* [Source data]
===
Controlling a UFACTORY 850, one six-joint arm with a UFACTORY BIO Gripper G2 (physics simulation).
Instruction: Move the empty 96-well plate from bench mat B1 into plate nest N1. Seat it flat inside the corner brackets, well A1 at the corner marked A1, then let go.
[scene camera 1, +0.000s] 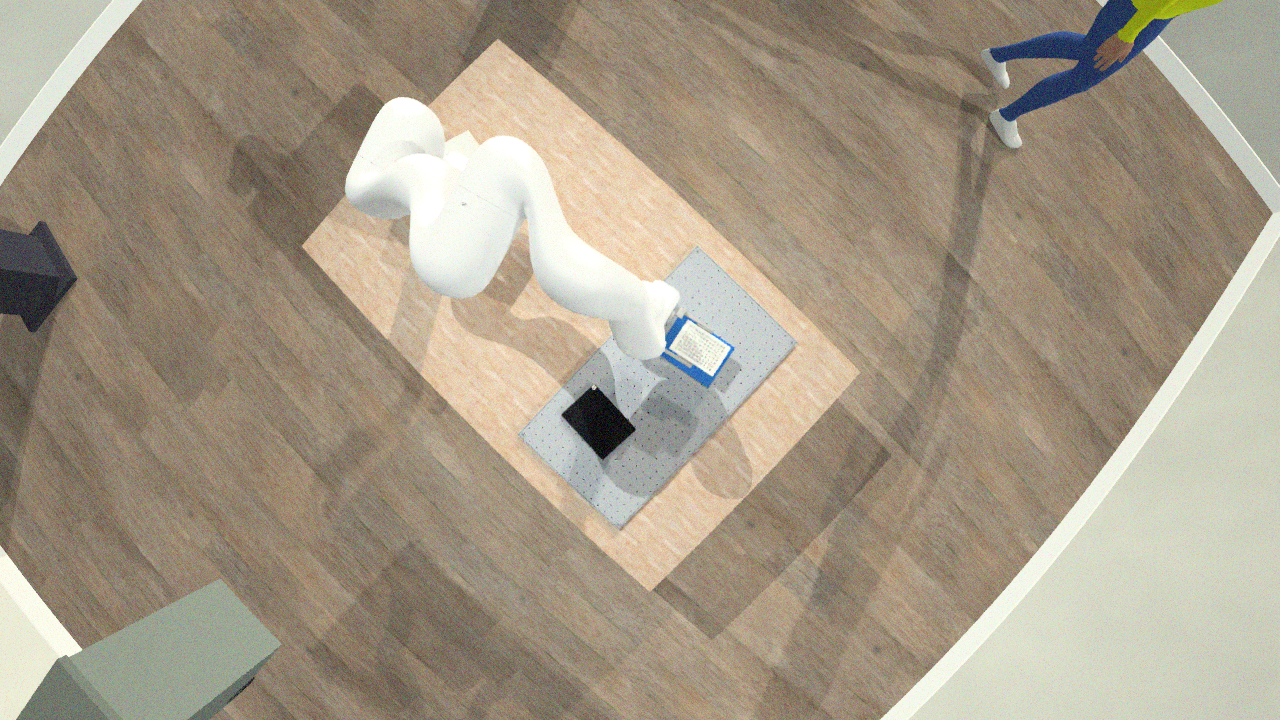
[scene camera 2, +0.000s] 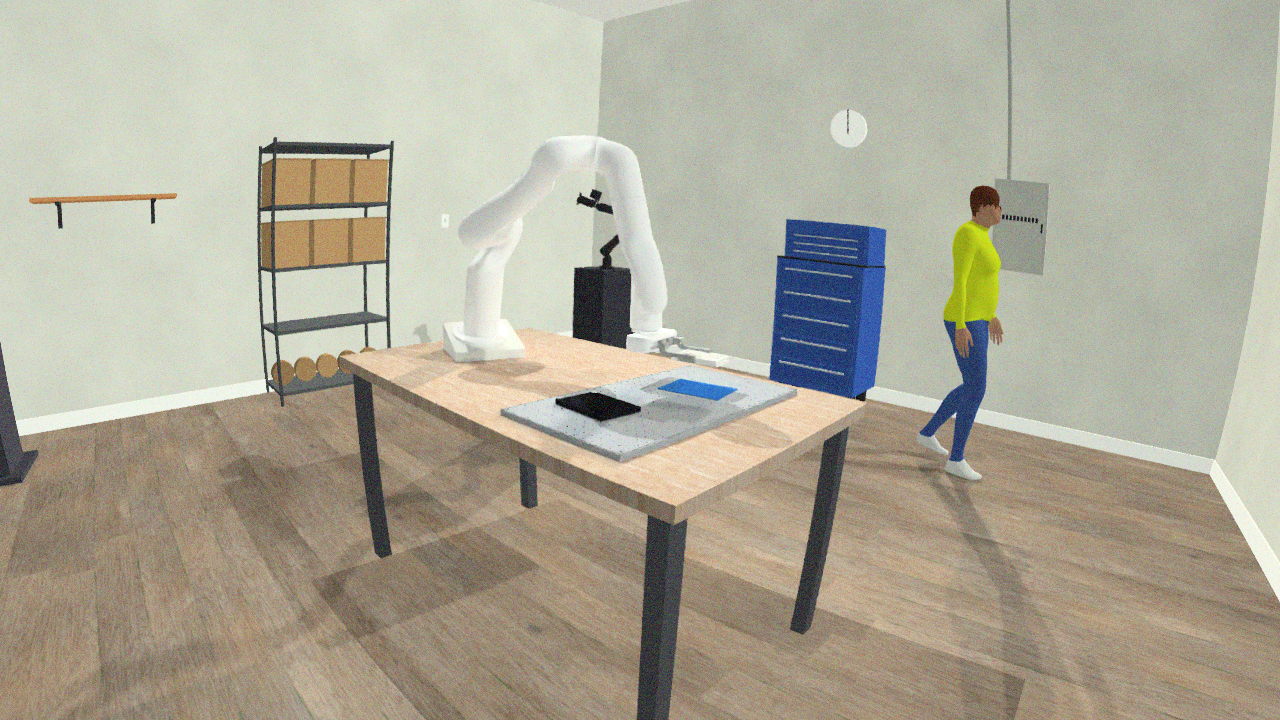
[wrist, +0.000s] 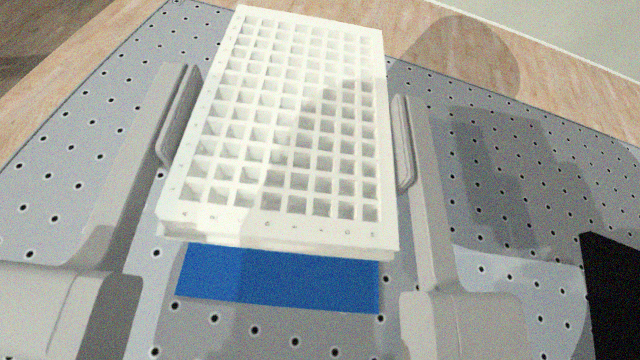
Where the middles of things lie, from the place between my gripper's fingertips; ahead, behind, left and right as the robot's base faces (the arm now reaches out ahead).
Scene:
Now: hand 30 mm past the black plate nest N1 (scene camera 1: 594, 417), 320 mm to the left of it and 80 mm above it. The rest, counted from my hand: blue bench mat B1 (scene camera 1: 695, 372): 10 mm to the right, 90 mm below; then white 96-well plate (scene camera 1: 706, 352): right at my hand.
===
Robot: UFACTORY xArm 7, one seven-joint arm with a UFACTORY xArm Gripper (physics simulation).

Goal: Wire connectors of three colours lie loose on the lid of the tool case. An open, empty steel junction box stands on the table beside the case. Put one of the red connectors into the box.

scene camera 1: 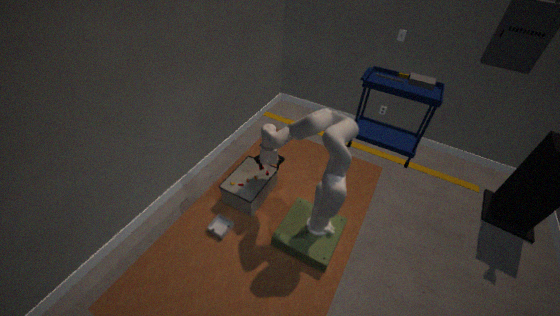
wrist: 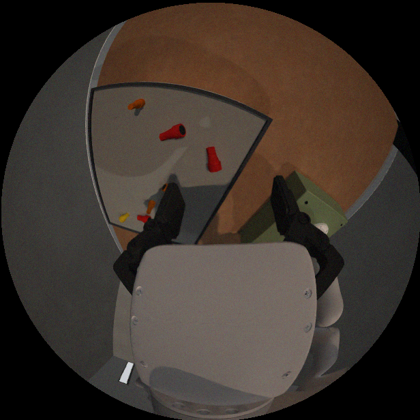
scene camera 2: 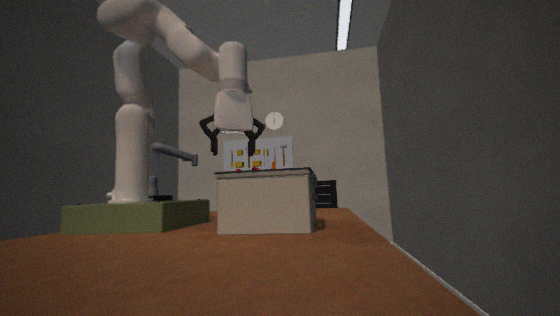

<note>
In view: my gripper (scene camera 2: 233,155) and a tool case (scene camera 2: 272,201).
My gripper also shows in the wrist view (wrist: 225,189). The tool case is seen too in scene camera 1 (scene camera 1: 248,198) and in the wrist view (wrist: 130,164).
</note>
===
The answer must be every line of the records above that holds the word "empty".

Instruction: Move the empty 96-well plate from bench mat B1 into plate nest N1. Seat it flat inside the corner brackets, well A1 at the corner marked A1, then let go.
Goal: Wire connectors of three colours lie loose on the lid of the tool case. An open, empty steel junction box stands on the table beside the case. Put one of the red connectors into the box.

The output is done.